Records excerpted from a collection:

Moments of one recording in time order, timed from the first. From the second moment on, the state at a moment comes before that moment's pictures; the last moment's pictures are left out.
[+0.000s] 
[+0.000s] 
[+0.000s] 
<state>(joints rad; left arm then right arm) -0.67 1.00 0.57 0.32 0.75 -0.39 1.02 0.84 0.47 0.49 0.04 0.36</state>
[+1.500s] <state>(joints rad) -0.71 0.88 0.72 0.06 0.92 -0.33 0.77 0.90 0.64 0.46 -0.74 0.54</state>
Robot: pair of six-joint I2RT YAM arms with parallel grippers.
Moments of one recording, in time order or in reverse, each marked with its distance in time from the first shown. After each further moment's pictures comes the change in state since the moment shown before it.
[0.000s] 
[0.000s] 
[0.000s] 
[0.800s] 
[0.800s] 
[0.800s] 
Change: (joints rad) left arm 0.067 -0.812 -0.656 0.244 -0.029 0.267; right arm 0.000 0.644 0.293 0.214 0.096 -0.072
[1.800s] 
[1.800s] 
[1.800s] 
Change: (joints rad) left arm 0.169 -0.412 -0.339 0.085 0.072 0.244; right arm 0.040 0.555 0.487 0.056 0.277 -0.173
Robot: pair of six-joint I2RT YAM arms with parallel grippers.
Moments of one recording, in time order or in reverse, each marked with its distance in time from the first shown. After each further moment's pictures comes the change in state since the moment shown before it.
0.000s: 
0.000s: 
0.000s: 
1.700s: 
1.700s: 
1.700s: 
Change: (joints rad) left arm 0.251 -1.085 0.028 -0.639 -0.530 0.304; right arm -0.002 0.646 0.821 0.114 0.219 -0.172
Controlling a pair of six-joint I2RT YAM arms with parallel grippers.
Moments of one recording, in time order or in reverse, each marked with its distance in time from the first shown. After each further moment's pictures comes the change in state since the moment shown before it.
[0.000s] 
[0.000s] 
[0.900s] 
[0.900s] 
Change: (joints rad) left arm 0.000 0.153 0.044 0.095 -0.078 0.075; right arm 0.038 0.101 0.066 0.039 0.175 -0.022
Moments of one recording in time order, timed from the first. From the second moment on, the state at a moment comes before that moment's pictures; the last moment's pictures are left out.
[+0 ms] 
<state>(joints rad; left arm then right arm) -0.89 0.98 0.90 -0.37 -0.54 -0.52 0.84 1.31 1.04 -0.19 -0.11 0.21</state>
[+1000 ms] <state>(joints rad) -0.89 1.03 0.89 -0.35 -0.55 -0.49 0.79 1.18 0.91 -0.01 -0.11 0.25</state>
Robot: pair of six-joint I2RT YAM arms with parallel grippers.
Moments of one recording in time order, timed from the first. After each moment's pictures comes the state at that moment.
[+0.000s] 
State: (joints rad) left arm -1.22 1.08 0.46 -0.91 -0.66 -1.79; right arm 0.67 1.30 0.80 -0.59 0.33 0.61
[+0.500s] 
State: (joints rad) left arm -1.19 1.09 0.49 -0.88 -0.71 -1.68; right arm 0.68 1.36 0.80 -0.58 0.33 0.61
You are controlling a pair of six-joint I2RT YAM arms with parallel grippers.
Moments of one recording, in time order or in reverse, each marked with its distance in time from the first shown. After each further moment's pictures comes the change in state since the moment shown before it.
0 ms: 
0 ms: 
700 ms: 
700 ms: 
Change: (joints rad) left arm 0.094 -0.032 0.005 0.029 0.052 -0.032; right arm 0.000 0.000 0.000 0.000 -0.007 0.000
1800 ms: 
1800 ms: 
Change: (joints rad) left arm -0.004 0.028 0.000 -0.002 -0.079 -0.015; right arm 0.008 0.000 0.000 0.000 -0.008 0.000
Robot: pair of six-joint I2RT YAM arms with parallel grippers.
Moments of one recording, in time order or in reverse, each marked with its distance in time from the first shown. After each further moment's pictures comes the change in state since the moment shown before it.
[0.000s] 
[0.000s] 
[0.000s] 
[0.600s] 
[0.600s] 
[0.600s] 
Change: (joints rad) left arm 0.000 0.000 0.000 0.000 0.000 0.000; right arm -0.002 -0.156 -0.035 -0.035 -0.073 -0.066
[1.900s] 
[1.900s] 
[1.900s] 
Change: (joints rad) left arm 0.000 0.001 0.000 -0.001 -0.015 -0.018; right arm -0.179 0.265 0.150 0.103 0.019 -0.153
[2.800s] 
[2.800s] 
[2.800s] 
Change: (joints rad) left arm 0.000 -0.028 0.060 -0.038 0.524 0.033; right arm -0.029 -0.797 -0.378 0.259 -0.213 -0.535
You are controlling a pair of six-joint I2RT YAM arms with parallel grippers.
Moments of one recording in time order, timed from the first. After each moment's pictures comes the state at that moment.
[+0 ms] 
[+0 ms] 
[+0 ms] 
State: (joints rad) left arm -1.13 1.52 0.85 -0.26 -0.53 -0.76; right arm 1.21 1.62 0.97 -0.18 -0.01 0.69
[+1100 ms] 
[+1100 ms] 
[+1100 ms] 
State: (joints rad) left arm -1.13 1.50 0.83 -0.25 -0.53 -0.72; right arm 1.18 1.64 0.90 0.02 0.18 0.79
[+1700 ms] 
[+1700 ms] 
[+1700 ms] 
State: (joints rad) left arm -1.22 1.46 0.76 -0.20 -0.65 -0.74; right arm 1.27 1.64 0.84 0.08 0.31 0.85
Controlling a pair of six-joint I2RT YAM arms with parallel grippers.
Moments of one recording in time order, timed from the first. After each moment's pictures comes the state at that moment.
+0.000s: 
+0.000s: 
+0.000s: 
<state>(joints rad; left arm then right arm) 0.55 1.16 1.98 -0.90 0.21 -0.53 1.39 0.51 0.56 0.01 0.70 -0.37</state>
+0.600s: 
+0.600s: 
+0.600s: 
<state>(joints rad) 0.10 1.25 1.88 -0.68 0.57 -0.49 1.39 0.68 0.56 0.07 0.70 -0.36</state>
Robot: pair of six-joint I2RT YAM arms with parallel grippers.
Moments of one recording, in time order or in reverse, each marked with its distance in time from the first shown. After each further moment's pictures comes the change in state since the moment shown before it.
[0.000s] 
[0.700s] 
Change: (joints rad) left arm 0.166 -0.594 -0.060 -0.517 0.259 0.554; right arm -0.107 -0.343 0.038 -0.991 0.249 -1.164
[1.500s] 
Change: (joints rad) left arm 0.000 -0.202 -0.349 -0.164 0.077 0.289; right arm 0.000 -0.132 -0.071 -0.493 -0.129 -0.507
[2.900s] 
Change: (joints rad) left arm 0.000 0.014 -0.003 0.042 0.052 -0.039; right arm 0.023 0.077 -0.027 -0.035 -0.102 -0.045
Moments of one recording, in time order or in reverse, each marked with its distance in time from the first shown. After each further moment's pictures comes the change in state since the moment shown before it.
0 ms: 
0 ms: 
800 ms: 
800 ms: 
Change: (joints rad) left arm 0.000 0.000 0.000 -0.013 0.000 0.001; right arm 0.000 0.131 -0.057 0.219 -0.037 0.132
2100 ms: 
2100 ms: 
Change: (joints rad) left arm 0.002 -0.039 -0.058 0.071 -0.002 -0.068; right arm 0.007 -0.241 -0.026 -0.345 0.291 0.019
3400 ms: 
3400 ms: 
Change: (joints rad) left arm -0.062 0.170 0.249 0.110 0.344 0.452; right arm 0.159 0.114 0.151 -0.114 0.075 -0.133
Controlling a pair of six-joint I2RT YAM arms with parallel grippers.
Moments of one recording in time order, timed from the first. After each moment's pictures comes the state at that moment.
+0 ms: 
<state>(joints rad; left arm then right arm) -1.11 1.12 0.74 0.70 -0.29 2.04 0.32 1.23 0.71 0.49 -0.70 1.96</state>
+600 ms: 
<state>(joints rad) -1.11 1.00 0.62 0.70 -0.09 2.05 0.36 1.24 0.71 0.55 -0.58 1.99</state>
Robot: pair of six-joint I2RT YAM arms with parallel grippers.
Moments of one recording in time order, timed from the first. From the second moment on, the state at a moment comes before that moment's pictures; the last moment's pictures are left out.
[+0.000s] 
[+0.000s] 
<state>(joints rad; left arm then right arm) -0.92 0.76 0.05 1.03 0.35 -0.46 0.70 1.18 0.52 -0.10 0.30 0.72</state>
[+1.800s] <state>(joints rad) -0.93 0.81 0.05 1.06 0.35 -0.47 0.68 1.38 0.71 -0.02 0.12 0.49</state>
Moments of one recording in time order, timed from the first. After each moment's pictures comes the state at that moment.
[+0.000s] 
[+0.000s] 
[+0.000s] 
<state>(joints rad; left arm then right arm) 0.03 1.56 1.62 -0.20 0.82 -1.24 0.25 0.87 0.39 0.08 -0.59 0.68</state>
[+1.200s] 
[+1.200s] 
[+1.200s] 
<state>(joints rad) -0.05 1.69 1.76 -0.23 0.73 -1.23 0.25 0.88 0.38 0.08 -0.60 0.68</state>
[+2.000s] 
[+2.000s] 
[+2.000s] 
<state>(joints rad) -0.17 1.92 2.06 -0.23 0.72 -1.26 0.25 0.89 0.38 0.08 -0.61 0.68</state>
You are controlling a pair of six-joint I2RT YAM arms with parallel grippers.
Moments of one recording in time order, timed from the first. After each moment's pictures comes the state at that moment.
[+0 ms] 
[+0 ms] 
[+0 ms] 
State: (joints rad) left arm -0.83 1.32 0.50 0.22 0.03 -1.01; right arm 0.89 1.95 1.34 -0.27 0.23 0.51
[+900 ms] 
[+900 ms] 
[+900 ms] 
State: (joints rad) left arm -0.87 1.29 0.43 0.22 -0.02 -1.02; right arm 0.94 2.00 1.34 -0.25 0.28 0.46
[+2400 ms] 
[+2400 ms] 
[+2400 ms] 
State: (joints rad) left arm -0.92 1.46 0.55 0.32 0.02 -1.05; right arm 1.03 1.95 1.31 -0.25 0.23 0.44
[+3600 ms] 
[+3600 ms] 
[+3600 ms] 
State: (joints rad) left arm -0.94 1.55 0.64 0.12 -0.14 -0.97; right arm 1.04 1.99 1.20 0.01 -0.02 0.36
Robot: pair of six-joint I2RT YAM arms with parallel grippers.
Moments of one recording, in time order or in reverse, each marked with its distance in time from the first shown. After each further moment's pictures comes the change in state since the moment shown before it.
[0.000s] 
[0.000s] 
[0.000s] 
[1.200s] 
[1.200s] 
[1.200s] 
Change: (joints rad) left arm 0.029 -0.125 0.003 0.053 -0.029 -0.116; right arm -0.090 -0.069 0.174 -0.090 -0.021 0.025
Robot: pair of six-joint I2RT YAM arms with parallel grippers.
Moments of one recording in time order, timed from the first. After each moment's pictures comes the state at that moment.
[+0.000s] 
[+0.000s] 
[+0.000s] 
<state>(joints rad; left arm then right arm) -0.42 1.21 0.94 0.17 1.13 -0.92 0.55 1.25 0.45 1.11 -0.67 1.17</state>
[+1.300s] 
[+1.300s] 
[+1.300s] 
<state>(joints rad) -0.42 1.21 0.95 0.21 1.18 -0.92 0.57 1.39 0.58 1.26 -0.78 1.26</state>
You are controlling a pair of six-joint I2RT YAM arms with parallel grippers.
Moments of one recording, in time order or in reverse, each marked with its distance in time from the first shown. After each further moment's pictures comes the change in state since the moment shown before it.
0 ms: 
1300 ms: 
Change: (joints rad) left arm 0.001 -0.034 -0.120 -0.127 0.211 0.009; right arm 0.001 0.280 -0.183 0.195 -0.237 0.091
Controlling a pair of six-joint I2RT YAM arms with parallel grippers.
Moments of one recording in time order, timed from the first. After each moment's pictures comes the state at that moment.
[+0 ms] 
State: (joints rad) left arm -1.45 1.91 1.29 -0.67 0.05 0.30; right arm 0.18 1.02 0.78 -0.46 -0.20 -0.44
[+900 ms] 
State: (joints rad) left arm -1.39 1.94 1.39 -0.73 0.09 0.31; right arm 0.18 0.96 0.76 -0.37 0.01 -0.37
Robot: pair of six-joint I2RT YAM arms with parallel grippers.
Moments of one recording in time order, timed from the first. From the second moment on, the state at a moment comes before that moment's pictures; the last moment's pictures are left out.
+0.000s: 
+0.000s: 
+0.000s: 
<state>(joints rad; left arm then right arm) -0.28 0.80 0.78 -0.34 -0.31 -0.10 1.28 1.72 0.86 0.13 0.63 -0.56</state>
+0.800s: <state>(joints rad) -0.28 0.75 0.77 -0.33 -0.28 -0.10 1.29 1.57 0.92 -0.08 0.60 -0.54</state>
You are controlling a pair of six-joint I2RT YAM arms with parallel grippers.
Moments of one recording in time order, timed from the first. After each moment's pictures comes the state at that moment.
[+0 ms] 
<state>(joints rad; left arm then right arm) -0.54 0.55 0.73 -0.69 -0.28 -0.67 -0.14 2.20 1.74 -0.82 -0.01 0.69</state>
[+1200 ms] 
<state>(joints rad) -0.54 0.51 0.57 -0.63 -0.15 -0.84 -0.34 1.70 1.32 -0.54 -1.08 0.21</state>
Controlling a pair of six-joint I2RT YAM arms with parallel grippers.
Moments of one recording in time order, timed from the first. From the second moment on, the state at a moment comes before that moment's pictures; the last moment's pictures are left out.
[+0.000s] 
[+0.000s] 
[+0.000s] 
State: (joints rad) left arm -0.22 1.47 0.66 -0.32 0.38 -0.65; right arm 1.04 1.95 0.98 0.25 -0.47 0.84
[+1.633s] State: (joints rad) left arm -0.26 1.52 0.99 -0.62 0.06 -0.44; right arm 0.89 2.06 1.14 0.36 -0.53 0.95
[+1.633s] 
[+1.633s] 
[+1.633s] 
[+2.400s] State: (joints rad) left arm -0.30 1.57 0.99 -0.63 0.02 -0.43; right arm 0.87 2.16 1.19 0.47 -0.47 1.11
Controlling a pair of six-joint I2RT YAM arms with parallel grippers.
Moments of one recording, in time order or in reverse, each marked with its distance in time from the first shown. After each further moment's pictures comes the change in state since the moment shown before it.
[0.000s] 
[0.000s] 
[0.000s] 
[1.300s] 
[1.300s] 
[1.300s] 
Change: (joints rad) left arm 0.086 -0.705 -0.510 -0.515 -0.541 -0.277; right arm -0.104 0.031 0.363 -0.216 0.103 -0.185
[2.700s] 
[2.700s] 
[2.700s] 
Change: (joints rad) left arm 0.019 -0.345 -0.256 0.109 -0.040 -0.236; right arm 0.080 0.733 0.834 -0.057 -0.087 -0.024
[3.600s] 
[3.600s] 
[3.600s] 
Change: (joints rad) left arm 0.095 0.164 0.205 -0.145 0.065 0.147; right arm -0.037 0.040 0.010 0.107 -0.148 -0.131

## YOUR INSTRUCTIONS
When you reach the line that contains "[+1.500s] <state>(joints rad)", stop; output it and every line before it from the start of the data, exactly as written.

## SOLUTION TO THIS EXERCISE
Moments of one recording in time order, timed from the first. From the second moment on, the state at a moment comes before that moment's pictures; the last moment's pictures are left out.
[+0.000s] 
[+0.000s] 
[+0.000s] 
<state>(joints rad; left arm then right arm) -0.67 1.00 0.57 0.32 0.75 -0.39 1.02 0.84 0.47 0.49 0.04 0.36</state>
[+1.500s] <state>(joints rad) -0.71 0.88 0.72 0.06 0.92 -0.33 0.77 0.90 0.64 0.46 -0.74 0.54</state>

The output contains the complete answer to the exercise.